L'art n'a pas toujours pour but de viser le beau, comme en témoignent des oeuvres comme les Papes
franchement morbides de Francis Bacon : art et beauté ne se confondent donc pas.
L'oeuvre d'art n'est pas nécessairement perceptuelle : une performance, un geste, peut être artistique.
L'art
contemporain manifeste largement cette tendance à la dématérialisation de l'art, au glissement du perceptuel
vers le conceptuel.
Demander si tout est permis à l'artiste, c'est poser la question des règles : y a-t-il des règles de l'art ou bien
l'artiste peut-il faire n'importe quoi ?
Problématisation :
Le premier problème est celui de la distinction entre ce qui est de l'art et ce qui n'en est pas : en effet, si tout est
permis, alors tout peut en droit devenir art.

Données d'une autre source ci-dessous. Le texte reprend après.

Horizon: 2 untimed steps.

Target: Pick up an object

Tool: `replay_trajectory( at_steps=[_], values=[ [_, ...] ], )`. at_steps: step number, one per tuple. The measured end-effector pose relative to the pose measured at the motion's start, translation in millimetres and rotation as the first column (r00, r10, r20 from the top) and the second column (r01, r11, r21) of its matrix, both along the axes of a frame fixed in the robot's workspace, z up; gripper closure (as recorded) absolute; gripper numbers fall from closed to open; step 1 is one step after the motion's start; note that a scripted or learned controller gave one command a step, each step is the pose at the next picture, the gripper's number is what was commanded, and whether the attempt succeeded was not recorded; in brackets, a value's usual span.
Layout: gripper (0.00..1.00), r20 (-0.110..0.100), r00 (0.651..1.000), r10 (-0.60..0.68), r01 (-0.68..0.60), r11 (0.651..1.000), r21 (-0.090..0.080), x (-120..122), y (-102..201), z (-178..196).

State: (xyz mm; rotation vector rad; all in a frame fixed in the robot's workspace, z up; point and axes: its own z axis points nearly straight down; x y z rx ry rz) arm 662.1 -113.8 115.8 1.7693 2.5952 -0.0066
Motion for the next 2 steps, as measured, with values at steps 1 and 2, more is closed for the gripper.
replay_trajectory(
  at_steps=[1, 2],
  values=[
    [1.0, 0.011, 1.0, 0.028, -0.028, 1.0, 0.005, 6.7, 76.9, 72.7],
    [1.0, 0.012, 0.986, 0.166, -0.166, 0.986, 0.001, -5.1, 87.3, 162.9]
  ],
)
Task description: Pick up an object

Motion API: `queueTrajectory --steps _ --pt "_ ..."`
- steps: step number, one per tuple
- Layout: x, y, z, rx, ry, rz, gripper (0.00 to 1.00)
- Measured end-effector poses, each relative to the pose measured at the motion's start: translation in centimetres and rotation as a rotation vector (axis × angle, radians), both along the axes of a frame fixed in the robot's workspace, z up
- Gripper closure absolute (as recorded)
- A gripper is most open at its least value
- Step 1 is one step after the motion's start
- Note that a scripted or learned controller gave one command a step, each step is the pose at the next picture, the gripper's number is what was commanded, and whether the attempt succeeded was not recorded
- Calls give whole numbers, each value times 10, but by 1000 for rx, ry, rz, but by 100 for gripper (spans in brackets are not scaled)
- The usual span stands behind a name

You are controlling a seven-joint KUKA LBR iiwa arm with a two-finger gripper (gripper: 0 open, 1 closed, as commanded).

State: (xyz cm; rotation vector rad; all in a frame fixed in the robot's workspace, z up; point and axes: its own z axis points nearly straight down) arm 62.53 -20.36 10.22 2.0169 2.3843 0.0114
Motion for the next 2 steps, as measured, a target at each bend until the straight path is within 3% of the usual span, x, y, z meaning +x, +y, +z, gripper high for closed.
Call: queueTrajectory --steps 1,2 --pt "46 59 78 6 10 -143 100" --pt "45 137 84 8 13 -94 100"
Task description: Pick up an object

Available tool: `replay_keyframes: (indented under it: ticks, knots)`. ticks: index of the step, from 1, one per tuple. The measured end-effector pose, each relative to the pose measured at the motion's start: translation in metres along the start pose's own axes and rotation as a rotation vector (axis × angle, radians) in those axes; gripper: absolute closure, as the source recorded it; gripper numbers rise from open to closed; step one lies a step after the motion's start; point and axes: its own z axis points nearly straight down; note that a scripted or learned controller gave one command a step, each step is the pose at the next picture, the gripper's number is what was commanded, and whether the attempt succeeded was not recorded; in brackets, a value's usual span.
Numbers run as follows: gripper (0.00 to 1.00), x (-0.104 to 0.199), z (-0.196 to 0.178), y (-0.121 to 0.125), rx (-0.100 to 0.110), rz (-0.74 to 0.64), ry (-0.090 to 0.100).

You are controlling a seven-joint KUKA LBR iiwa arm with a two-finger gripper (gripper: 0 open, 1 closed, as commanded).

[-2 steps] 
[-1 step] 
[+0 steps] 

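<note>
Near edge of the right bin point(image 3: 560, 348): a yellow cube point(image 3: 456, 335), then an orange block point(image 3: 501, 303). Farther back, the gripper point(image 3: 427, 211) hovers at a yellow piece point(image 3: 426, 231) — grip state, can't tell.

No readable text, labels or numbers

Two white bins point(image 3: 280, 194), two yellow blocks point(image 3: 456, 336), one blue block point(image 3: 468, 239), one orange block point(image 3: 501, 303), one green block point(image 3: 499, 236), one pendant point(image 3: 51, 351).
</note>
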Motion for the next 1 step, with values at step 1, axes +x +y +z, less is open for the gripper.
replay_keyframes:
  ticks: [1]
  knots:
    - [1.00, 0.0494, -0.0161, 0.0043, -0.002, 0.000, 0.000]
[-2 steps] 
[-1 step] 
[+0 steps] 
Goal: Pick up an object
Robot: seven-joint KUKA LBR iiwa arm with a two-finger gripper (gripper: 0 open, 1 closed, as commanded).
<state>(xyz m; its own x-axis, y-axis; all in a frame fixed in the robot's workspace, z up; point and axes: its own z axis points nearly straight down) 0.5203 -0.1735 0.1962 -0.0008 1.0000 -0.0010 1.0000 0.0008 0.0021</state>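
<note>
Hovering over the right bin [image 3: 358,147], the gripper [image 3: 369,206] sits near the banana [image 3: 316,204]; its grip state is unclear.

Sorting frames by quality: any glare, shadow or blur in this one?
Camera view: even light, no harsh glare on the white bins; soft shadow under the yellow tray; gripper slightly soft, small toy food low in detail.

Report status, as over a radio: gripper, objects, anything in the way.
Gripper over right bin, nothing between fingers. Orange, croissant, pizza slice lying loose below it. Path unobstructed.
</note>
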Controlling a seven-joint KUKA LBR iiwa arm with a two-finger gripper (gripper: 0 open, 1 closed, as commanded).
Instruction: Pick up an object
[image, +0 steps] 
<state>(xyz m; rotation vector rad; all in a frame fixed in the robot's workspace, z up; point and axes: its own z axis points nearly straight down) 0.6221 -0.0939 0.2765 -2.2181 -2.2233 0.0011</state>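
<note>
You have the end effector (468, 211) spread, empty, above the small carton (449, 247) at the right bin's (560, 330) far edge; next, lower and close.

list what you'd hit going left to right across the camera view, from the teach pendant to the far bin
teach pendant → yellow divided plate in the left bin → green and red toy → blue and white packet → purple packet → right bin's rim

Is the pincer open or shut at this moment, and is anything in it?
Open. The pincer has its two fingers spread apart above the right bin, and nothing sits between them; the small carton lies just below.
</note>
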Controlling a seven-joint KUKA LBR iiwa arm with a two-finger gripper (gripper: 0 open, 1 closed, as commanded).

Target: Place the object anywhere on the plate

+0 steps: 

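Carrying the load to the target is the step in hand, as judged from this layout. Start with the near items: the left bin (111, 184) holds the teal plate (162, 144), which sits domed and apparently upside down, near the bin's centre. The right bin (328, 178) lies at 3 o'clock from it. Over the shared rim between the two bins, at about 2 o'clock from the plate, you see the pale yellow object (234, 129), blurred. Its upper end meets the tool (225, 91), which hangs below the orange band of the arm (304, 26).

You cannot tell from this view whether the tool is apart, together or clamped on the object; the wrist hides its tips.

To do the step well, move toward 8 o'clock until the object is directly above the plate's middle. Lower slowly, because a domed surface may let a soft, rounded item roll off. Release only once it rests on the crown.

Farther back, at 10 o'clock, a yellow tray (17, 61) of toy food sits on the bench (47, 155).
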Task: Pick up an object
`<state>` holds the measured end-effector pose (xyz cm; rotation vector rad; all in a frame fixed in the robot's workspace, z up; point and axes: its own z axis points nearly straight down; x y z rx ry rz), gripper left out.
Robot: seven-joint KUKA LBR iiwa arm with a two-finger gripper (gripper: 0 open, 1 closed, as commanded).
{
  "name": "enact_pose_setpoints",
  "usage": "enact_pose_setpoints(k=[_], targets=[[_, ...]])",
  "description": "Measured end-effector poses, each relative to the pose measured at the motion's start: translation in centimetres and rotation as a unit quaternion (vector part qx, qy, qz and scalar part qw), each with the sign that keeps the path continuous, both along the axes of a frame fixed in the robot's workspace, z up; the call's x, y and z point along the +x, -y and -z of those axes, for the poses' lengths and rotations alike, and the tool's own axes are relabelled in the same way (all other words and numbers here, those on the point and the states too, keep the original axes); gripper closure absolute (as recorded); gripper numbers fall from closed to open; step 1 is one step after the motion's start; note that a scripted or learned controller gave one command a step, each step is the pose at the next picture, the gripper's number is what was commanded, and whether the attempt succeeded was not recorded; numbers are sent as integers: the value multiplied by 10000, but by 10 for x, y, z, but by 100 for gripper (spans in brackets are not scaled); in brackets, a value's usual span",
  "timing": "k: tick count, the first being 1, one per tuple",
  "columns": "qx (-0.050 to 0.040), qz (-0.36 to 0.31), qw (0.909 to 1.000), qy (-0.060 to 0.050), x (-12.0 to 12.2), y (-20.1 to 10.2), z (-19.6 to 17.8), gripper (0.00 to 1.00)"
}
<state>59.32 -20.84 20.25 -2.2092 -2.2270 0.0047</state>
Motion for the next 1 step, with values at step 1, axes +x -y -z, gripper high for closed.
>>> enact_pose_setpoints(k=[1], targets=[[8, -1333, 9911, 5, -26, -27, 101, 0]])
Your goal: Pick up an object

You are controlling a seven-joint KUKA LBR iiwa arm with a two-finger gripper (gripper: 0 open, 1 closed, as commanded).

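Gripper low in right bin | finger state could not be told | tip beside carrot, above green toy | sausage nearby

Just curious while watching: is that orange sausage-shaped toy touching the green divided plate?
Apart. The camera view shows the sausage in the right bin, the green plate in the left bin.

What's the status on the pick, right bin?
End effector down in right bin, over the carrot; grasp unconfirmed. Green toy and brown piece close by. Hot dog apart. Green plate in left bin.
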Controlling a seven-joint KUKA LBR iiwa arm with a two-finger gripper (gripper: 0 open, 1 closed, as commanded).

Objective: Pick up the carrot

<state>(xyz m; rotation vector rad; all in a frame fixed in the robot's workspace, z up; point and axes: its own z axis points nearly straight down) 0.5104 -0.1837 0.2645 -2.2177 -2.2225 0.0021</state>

Mais alors, l'art ne s'oppose plus à rien : si la notion d'art ne distingue
plus rien, elle est alors vide de sens.
I – Tout peut-il devenir art ?
Que tout puisse ou non devenir art, un point reste certain : tout n'est pas de fait d'emblée de l'art.
Il faut alors
demander :
II – Comment ce qui n'est pas de l'art en devient ?
Proposition de plan :
I – Tout peut-il devenir art ?
Marc Jimenez analyse dans La querelle de l'art contemporain l'évolution de l'art classique à l'art contemporain : il
note la tendance à la dématérialisation et le glissement corrélatif vers un art plus conceptuel que perceptuel.
Par
exemple, le morceau de musique contemporaine 4'33'' de John Cage est un silence de 4 minutes et 33 secondes.
Ce
qu'il y a d'artistique selon Jimenez, c'est alors le concept même du morceau, à savoir que ce sont les bruits
parasites émis par le public (sonneries de portable, toussotements, etc.) qui le constituent.
Ce morceau signifie
également contre les règles de l'art classique qu'un morceau de musique n'a pas besoin de contenir de notes.
De
même, l'urinoir de Duchamp montre que l'oeuvre d'art n'a pas besoin d'être une production originale mais peut être.